- **Action item**: Only the lines below from the one with "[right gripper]" through the one with "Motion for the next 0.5" are to be written out, exactly and without any images.

Data entries

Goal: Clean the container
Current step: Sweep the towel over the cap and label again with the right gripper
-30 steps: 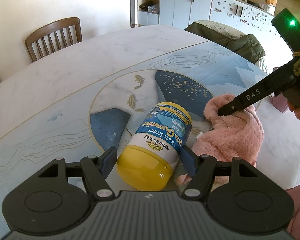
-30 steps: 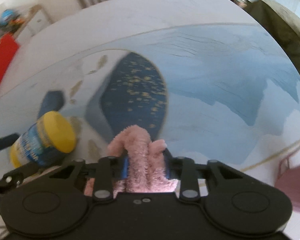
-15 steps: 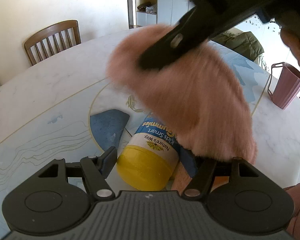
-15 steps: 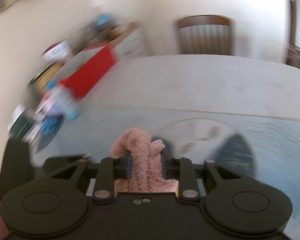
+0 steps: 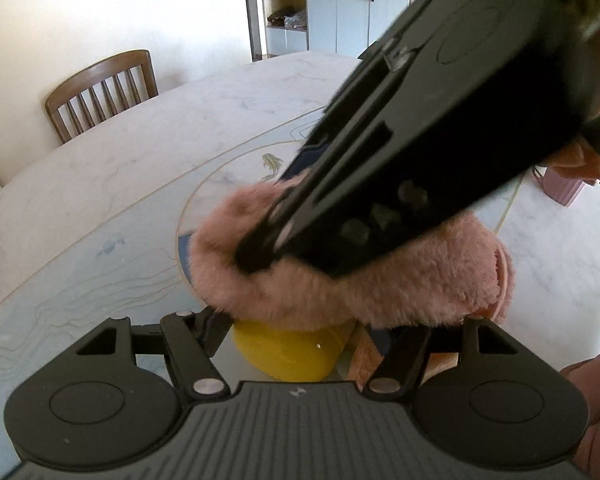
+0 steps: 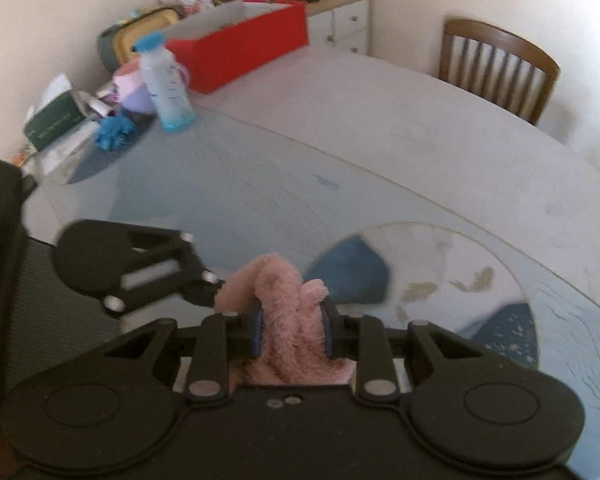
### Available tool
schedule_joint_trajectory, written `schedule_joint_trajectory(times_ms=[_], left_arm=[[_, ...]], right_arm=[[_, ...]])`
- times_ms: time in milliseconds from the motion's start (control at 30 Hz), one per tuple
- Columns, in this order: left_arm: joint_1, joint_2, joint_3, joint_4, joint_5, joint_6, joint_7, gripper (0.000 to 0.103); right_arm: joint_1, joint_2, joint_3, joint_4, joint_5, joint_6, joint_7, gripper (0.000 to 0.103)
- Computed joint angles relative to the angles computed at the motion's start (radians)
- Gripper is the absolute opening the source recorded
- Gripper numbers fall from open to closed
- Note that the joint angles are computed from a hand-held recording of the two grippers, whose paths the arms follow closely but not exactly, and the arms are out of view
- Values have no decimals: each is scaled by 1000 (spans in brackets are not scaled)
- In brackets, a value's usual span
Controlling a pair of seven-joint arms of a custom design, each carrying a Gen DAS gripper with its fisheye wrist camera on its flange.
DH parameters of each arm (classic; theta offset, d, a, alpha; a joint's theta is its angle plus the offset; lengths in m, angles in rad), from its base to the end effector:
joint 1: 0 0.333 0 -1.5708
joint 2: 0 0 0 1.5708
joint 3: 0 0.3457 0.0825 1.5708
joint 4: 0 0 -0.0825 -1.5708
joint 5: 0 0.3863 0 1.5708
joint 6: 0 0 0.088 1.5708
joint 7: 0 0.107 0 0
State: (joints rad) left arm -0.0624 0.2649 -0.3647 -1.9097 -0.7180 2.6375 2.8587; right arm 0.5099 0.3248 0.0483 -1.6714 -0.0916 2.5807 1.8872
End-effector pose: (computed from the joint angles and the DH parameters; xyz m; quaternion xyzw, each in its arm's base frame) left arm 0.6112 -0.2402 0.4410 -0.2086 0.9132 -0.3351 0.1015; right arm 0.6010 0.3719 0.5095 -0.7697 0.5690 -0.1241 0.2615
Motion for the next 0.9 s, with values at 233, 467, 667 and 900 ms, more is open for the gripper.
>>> schedule_joint_trajectory(times_ms=[233, 467, 667, 900], left_arm=[[-2, 15, 3, 23, 16, -23, -46, 69], [30, 62, 15, 121, -10, -194, -159, 67], [42, 131, 23, 221, 21, -299, -268, 68], [55, 125, 16, 224, 26, -355, -252, 67]], right_arm=[[0, -67, -41, -98, -98, 13, 134, 25], [-37, -132, -18, -201, -105, 68, 214, 26], [-58, -175, 8, -262, -74, 91, 224, 26], [-82, -217, 32, -333, 12, 132, 231, 26]])
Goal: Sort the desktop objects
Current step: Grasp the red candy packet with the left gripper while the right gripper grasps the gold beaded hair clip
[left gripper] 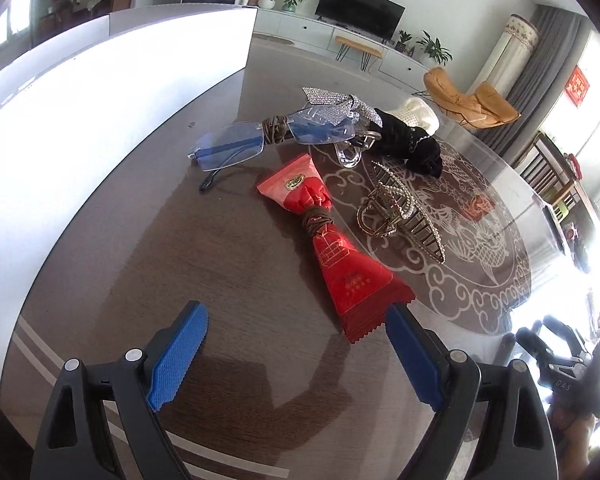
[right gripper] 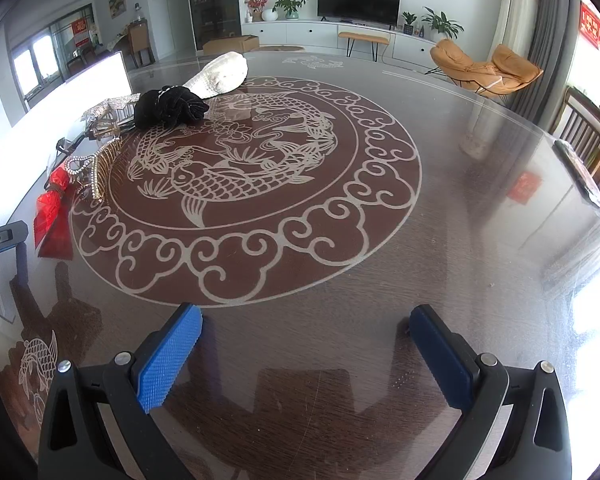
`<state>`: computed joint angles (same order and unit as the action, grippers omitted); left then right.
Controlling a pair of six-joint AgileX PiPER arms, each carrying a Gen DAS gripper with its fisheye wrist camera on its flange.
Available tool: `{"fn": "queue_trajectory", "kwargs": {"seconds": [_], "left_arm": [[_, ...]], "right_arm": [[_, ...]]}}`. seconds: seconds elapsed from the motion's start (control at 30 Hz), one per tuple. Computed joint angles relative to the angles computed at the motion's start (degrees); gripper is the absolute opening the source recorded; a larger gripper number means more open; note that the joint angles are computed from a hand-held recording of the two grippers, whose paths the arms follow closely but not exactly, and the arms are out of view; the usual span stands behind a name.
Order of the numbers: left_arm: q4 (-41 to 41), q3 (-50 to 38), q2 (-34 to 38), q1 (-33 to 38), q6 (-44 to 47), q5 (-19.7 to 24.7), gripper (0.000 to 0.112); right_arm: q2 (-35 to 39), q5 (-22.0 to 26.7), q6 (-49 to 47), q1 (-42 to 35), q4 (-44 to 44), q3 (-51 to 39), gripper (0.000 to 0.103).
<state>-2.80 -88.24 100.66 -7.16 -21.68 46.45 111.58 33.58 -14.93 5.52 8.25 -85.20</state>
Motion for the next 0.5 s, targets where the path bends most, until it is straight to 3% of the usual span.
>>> {"fn": "queue_trajectory", "kwargs": {"seconds": [0.17,0.23,0.3,0.37,0.43,0.5], "left_arm": [[-13.0,3.0,-1.8,4.2,8.6,-3.3,0.091],[-14.3,2.8,-1.9,4.6,9.9,-5.1,0.091],[-10.2,-0.4,0.0,3.4,7.7,-5.2,0.091],[-0.3,-8.0,4.8,0.4,2.0,-0.4,0.091],[6.9,-17.7,11.3,-1.9,-2.4,7.9,0.085],[10.8,-22.7,15.0,-3.4,-4.9,11.0,0.078]], "right_arm": [[0.0,0.0,0.0,0.0,0.0,0.0,0.103],[0.0,0.0,0.0,0.0,0.0,0.0,0.103],[0.1,0.0,0.1,0.0,-0.1,-0.1,0.103],[0.0,0.0,0.1,0.0,-0.1,-0.1,0.103],[0.0,0.0,0.1,0.0,-0.1,-0.1,0.103],[0.0,0.0,0.1,0.0,-0.1,-0.1,0.103]]}}
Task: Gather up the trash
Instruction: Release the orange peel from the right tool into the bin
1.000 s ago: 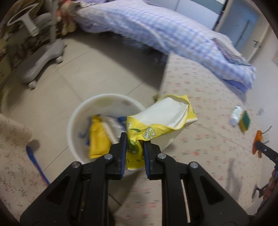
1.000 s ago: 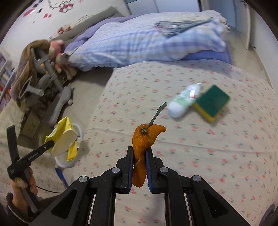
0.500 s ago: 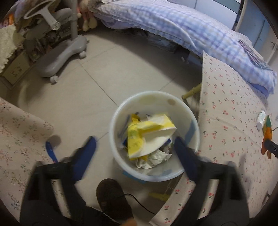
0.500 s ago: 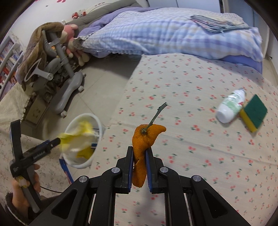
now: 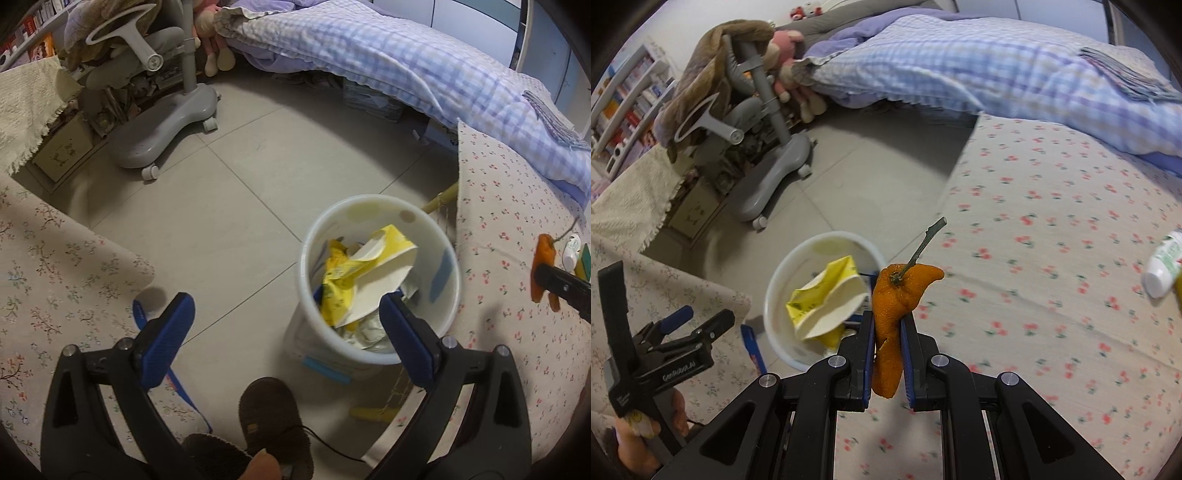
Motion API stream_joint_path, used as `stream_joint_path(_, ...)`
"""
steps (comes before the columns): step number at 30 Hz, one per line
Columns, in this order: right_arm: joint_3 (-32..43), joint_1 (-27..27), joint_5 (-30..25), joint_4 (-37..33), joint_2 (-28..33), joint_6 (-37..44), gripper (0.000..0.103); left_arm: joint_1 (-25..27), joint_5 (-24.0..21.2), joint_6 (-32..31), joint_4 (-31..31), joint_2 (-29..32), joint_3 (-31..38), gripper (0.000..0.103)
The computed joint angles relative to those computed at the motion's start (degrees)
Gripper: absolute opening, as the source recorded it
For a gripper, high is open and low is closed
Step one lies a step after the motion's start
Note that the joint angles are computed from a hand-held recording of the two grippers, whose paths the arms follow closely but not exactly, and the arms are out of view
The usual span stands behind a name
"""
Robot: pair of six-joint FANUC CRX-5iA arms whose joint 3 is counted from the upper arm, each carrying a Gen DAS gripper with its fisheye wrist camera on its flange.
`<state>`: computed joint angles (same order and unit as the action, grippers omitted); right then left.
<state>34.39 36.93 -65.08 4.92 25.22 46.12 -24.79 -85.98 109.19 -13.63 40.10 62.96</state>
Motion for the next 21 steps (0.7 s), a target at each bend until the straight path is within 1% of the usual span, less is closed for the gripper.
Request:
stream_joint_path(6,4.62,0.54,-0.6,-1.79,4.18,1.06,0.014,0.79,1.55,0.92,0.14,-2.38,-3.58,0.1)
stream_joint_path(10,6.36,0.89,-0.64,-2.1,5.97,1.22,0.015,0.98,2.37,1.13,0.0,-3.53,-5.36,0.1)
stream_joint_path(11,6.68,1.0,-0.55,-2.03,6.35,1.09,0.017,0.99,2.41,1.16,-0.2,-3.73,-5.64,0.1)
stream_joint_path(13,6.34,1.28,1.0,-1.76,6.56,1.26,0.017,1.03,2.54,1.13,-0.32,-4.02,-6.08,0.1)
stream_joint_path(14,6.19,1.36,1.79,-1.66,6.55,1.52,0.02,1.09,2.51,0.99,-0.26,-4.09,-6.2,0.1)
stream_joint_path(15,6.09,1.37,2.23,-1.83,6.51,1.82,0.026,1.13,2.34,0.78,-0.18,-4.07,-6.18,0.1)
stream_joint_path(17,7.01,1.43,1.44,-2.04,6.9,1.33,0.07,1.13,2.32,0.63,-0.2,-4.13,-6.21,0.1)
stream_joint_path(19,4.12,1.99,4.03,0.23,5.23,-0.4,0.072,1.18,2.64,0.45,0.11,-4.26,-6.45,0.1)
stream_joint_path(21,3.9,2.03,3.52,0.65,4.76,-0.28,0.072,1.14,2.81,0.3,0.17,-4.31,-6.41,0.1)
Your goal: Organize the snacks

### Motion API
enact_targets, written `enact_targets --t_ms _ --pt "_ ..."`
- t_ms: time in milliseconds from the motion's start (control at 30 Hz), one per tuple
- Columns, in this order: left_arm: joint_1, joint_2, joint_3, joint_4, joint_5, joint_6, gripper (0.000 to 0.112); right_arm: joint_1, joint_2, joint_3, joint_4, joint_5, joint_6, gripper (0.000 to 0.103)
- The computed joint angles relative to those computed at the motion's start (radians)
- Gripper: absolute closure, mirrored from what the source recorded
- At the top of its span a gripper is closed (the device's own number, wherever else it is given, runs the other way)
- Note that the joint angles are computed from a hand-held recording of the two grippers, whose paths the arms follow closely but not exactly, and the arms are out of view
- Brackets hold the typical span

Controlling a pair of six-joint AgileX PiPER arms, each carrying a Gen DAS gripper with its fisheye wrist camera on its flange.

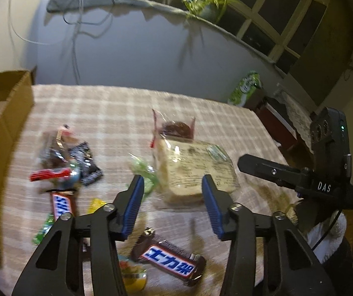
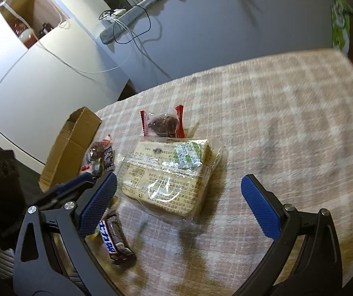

- **Response to the task**:
[right gripper] 
`<state>`: computed joint angles (same order and unit as the action, grippers omitted); left then right.
Controlling a pair of six-joint AgileX PiPER arms, each carrying a Gen DAS gripper with its fisheye wrist camera on its flange.
Available tool: `{"fn": "queue_trajectory", "kwargs": {"seconds": [_], "left_arm": [[_, ...]], "right_arm": [[_, ...]]}}`. seconds: seconds elapsed from the motion's start (control at 30 Hz), one per tuple. Computed joint angles relative to the angles computed at the motion's start (degrees); gripper is the absolute opening the source recorded; a larger gripper number means more open; note that the joint angles are computed from a hand-held recording of the two grippers, whose paths the arms follow closely but not exactly, and the arms are out of view; the usual span stands behind a name.
Order of the numbers: left_arm: q4 (-41 to 41), q3 (-50 to 38), q2 (-34 to 38), q1 (-33 to 38), q6 (-44 to 47), q5 (-19.7 to 24.7), gripper (0.000 to 0.112); right_arm: q2 (-35 to 39), q5 (-22.0 to 26.7), q6 (-49 to 47), q1 (-42 to 35), q4 (-44 to 44), q3 (-51 to 39), gripper (0.000 to 0.103).
<state>-2.80 -88.24 100.66 -7.16 -21.68 46.45 111.58 33.58 -14.93 5.52 8.25 -85.20</state>
Motion for the next 0.5 s, targets where the path bends most, until it is straight to 3% of the usual span.

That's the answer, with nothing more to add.